Description of the task — Search the listing for "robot" and copy every line where it appears.
+===+
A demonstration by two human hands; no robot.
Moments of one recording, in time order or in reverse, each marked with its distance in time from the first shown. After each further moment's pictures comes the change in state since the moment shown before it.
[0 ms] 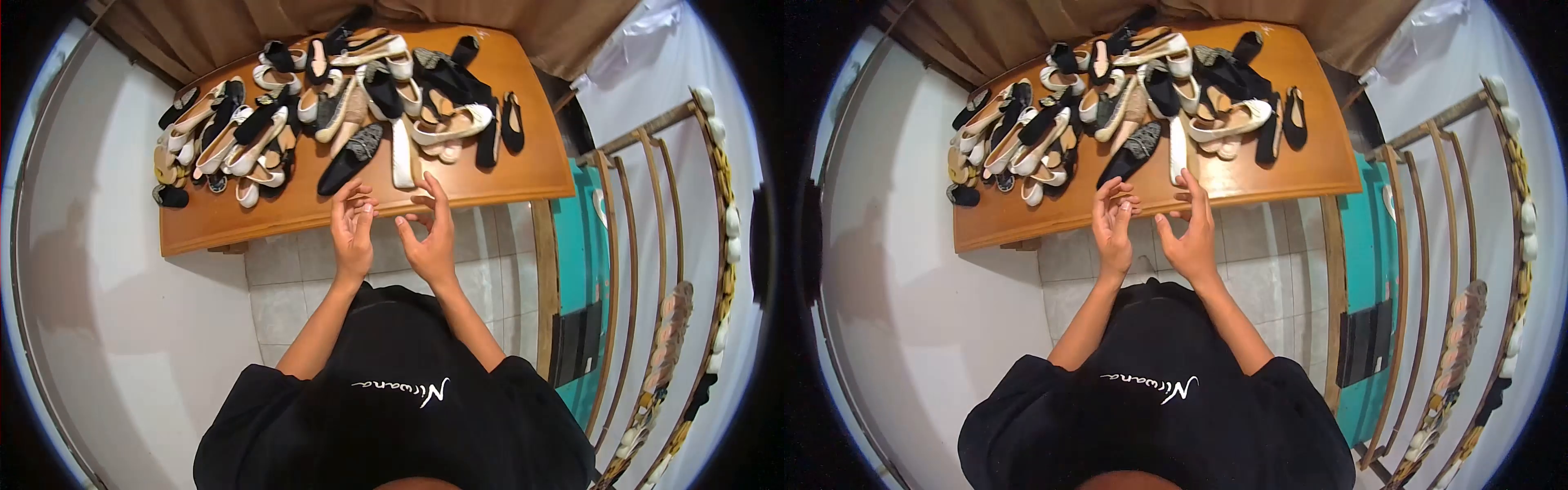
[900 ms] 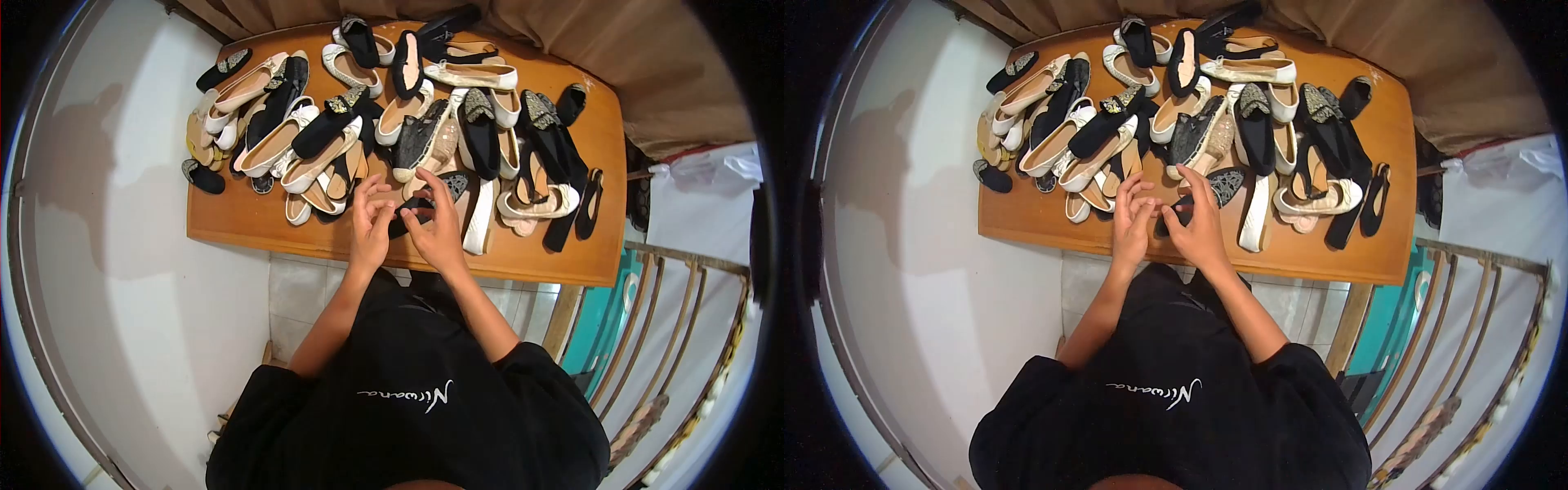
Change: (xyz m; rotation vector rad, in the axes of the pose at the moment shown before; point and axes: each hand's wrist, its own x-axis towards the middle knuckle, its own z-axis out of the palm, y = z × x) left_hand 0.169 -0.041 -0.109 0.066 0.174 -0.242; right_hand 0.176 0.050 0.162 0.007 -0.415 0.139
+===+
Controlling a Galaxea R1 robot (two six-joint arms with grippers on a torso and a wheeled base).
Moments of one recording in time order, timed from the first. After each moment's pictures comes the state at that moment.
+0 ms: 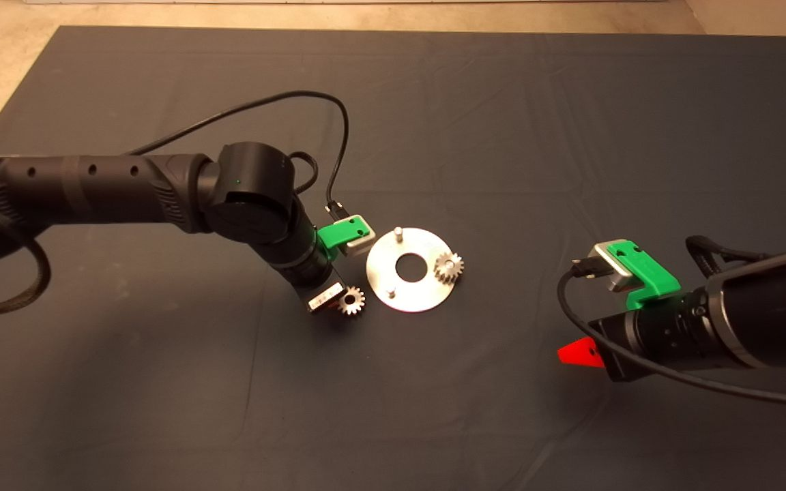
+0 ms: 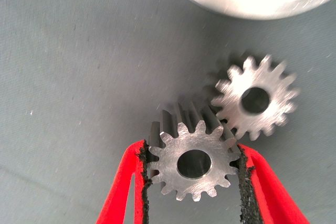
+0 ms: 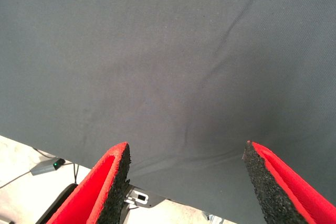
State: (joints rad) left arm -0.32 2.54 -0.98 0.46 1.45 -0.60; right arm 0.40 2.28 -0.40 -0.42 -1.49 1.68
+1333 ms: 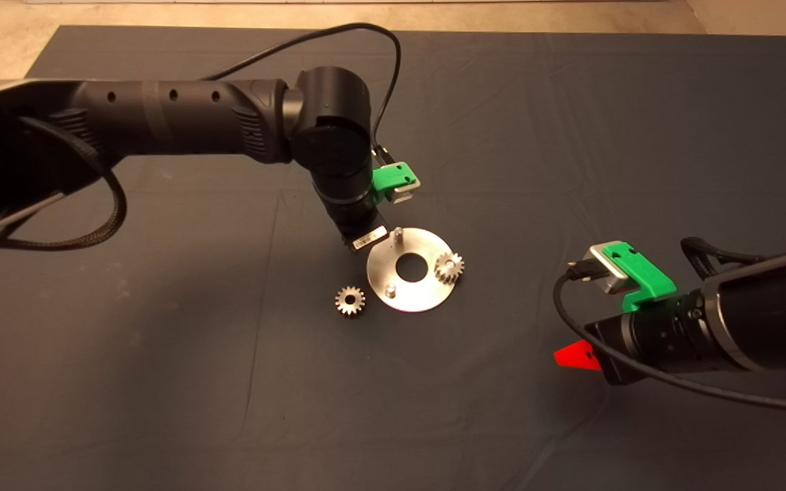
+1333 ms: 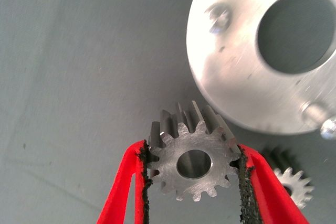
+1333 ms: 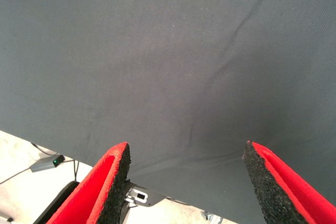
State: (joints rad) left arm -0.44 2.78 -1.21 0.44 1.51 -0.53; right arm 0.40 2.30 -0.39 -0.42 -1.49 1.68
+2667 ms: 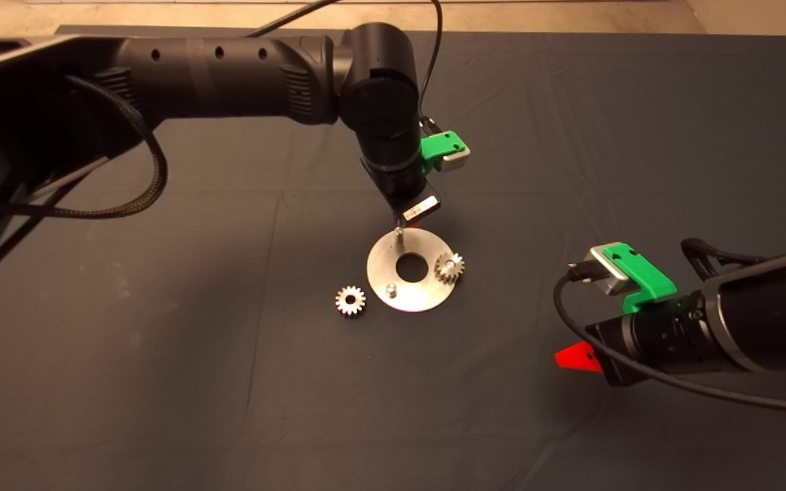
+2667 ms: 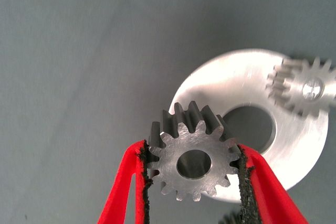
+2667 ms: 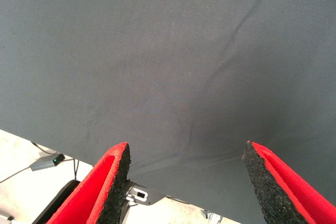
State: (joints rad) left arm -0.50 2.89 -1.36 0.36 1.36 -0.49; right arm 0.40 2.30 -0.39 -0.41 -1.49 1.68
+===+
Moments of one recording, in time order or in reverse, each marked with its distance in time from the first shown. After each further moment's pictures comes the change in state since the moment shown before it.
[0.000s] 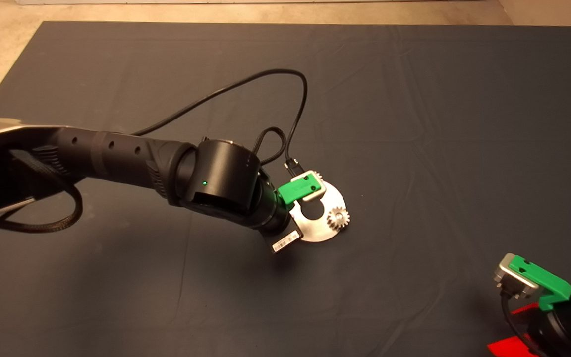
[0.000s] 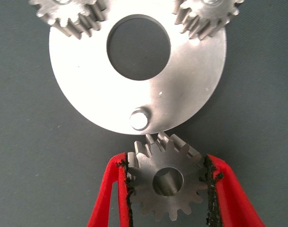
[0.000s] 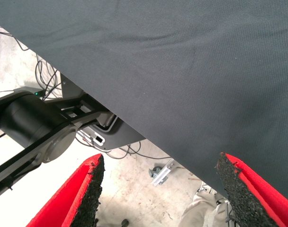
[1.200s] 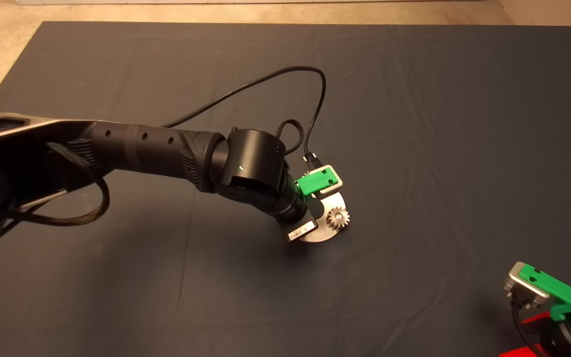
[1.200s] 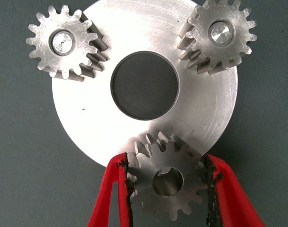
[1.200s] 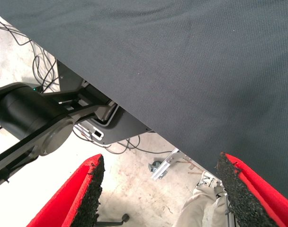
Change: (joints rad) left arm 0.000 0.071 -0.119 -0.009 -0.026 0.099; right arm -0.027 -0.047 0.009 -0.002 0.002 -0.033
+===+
Exercise result —
A demonstration by two human hands; no robot.
Controlling a Galaxea R1 robot (two six-joint arms with grippers on a torso and a wheeled base).

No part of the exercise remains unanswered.